Baby Joseph1 and Vrundha M. Nair2
1Department(s) of Biotechnology, 2Bioinformatics, Malankara Catholic College, Mariagiri, Kaliakkavilai - 629153, Kanyakumari District, TamilNadu, India.
Joseph B, Nair VM., Prediction patterns for initiation region of a- helix of proteins, Onl J Bioinform., 20(1):23-31, 2019. The role of secondary and tertiary structure in protein folding remains unknown. Experiments show that not all the proteins fold spontaneously in the cell. Molecular chaperon proteins assist target proteins to initiate folding paths. Elucidation of protein folding may assist treatment of Alzheimer’s, Huntington’s, Parkinson's, CJD, Mad Cow (BSE), and cancer.
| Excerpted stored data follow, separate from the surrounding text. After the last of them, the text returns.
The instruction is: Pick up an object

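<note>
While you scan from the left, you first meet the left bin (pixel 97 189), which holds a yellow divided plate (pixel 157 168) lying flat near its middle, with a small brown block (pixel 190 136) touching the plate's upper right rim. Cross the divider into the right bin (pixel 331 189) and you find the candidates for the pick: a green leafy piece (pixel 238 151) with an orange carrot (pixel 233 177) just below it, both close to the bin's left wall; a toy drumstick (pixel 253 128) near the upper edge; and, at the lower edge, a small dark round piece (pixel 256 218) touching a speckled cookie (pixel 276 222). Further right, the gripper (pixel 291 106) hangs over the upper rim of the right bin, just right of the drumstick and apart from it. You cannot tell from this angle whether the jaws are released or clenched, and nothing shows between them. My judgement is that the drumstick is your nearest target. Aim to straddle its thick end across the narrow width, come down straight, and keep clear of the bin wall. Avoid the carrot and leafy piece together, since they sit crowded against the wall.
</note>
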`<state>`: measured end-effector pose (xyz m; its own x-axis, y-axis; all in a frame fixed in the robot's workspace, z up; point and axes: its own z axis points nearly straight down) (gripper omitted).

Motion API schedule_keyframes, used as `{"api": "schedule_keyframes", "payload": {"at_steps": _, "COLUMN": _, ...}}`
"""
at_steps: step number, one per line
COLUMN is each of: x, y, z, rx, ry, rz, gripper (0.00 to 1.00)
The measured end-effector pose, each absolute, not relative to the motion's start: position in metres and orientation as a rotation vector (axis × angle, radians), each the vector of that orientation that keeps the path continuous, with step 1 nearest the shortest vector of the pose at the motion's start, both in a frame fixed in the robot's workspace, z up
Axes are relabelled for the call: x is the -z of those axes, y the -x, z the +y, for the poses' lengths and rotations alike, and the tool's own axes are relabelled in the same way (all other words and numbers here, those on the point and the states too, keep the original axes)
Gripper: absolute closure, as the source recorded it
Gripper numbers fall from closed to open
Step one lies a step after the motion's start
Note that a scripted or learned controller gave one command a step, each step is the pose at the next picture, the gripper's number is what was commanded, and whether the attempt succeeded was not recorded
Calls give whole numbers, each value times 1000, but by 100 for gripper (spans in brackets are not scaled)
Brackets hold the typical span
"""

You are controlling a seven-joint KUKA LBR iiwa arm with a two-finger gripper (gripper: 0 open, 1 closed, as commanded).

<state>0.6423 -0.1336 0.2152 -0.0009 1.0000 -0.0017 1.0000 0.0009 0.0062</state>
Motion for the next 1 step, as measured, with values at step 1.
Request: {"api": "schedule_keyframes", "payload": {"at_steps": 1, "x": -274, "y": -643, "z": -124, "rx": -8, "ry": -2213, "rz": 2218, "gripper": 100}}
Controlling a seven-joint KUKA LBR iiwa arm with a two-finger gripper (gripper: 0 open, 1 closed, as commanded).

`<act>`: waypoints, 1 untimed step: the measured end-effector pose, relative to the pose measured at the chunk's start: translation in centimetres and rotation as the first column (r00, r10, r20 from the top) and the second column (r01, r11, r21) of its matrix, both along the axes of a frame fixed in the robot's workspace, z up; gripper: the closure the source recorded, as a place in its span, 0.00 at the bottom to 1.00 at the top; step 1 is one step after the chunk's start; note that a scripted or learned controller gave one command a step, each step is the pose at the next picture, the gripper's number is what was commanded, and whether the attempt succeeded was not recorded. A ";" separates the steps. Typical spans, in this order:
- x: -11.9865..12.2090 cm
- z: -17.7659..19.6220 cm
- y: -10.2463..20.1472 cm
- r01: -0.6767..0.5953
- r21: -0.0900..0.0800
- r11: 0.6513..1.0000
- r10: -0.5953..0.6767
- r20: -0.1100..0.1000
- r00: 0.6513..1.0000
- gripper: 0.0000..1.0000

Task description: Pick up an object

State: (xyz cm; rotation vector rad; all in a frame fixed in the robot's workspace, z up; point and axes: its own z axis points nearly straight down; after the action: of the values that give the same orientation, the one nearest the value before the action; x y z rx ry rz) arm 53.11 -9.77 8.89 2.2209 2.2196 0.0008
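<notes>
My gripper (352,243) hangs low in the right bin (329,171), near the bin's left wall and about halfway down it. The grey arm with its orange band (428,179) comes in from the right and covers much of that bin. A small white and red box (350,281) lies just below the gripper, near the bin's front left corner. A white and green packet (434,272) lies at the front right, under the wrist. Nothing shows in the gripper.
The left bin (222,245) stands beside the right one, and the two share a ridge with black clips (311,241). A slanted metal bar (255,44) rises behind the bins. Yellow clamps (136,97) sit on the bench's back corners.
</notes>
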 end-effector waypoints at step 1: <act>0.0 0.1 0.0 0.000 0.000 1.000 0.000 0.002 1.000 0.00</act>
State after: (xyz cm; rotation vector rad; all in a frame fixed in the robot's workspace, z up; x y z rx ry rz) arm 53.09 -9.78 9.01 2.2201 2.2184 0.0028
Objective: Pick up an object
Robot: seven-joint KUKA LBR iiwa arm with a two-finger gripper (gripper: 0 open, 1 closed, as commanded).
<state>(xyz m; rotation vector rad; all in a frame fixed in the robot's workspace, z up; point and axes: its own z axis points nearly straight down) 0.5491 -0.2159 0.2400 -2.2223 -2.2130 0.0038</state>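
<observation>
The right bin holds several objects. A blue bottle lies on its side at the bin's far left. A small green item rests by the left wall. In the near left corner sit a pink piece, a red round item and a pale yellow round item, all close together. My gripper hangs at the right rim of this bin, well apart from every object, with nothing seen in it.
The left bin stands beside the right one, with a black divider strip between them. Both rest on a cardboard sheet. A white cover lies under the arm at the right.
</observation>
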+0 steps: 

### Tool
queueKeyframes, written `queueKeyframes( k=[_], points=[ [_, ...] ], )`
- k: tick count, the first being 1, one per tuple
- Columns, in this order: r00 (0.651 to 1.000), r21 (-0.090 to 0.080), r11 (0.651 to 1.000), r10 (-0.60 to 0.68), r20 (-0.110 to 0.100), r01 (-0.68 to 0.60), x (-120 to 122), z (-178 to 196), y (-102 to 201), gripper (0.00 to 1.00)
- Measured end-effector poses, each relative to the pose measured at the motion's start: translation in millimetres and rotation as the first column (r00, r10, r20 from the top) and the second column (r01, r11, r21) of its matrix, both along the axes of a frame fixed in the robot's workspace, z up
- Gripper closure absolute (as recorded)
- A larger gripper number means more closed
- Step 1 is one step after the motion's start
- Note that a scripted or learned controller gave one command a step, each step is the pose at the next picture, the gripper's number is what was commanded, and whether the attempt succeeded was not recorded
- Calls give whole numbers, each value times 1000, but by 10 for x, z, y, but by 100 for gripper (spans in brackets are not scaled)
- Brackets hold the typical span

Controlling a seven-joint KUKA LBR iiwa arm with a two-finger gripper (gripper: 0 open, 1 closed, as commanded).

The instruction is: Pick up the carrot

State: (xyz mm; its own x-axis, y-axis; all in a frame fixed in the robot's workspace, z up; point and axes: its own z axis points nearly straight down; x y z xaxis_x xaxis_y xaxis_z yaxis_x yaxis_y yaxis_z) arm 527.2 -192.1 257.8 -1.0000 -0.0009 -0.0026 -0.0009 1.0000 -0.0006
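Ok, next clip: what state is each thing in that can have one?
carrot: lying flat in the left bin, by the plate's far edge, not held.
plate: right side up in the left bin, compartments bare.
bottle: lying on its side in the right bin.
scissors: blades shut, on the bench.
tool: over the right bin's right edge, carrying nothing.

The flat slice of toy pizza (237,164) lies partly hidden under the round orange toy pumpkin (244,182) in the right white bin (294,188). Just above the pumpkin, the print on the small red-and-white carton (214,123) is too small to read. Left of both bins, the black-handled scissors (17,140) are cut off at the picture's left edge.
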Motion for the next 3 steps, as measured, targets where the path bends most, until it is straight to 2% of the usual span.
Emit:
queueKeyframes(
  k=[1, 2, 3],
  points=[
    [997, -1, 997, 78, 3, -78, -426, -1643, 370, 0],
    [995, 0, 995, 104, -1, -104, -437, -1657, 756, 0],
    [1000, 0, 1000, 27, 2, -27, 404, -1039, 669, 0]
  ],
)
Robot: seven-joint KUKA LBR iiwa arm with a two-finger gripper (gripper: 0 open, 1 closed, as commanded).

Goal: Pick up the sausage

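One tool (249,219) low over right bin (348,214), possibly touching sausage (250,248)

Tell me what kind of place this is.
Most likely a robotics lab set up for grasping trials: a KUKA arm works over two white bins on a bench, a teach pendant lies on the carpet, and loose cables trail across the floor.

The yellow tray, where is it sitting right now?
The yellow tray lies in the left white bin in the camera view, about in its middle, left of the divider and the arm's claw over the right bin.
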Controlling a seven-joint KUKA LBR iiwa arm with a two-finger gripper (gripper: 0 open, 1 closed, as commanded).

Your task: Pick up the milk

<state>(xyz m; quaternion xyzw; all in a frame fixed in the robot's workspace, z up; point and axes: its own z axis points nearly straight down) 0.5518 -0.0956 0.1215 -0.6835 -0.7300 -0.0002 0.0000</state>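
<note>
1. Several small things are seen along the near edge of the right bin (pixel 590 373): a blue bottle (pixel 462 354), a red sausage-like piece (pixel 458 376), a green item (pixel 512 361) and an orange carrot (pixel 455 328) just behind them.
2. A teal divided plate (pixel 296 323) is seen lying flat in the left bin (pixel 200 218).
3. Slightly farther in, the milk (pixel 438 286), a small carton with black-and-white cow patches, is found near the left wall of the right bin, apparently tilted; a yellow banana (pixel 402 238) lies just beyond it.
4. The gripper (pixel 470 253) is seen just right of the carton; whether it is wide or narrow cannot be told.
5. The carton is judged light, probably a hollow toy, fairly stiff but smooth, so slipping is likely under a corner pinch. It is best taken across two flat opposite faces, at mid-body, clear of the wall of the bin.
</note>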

Prediction of conserved patterns of secondary structural elements could increase accuracy of secondary structure prediction and protein folding. We describe conserved patterns in the initiation region of the alpha helix. The 3D structural details of PDB flat files and PERL were used to identify frequency of triplet occurrence in upstream and downstream initiation site of alpha helix. Three high propensity conserved patterns were identified in the initiation region of the alpha helix.
Keywords: alpha helix, protein folding, initiation site, PERL, PDB.